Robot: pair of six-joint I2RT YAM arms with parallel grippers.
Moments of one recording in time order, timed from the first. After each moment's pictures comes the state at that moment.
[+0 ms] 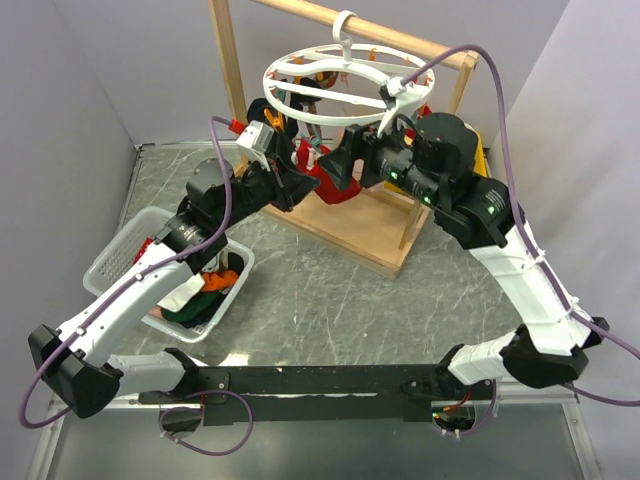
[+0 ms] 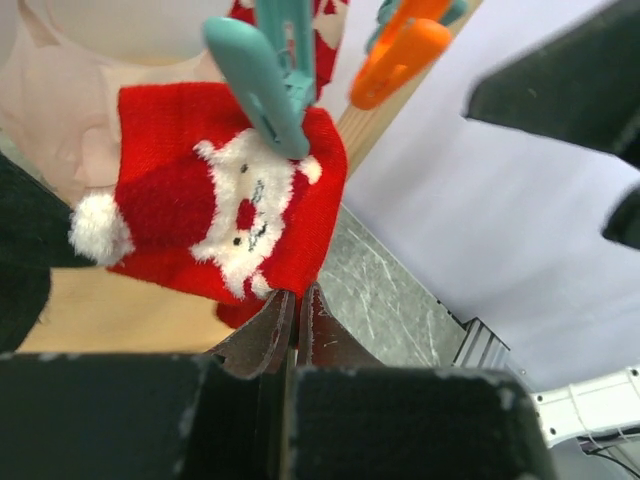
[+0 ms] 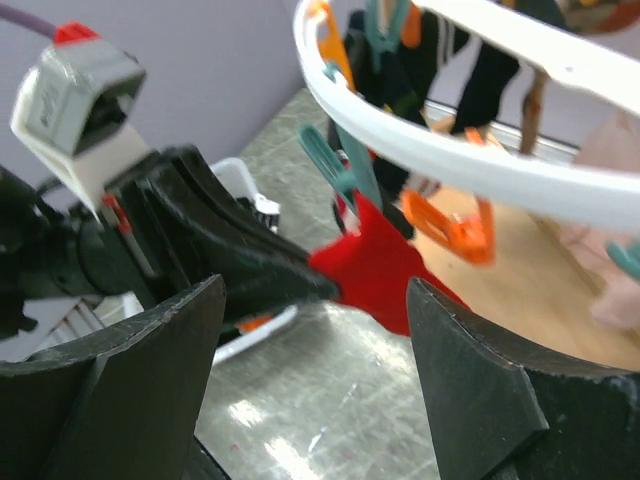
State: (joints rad) left arm -0.64 1.21 1.24 0.00 0.26 -0.49; right arm 0.75 1.35 1.89 -0.68 0.03 0.27
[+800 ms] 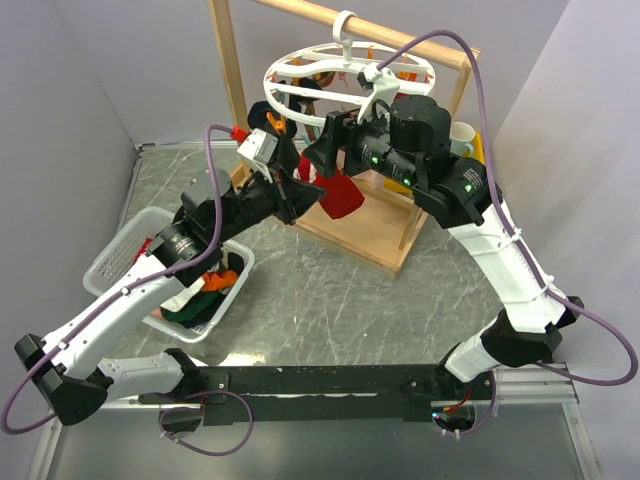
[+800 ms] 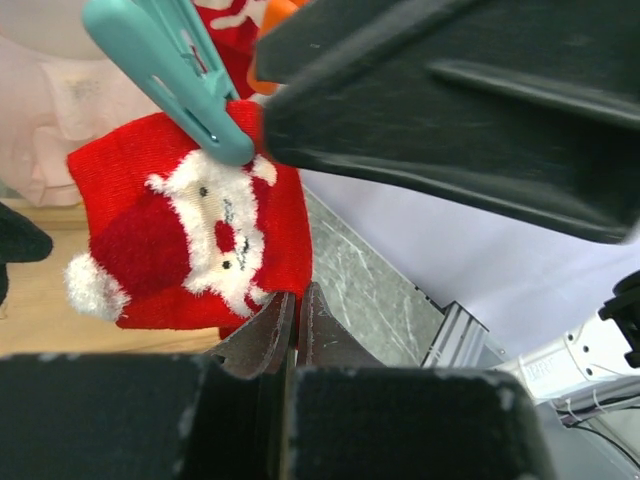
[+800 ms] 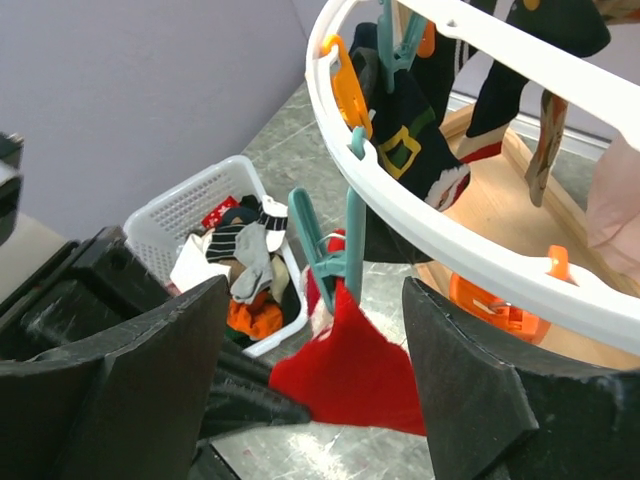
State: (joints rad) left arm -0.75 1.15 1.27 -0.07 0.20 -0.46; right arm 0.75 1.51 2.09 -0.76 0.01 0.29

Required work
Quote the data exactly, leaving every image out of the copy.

Exercise answer
Robot: pair of six-joint I2RT YAM arms with parallel grippers.
Moments of one recording in time order, timed from the first. After each moment's pictures comes the state at that moment.
[+0 ms] 
[+0 ms] 
[+0 ms] 
State: (joints rad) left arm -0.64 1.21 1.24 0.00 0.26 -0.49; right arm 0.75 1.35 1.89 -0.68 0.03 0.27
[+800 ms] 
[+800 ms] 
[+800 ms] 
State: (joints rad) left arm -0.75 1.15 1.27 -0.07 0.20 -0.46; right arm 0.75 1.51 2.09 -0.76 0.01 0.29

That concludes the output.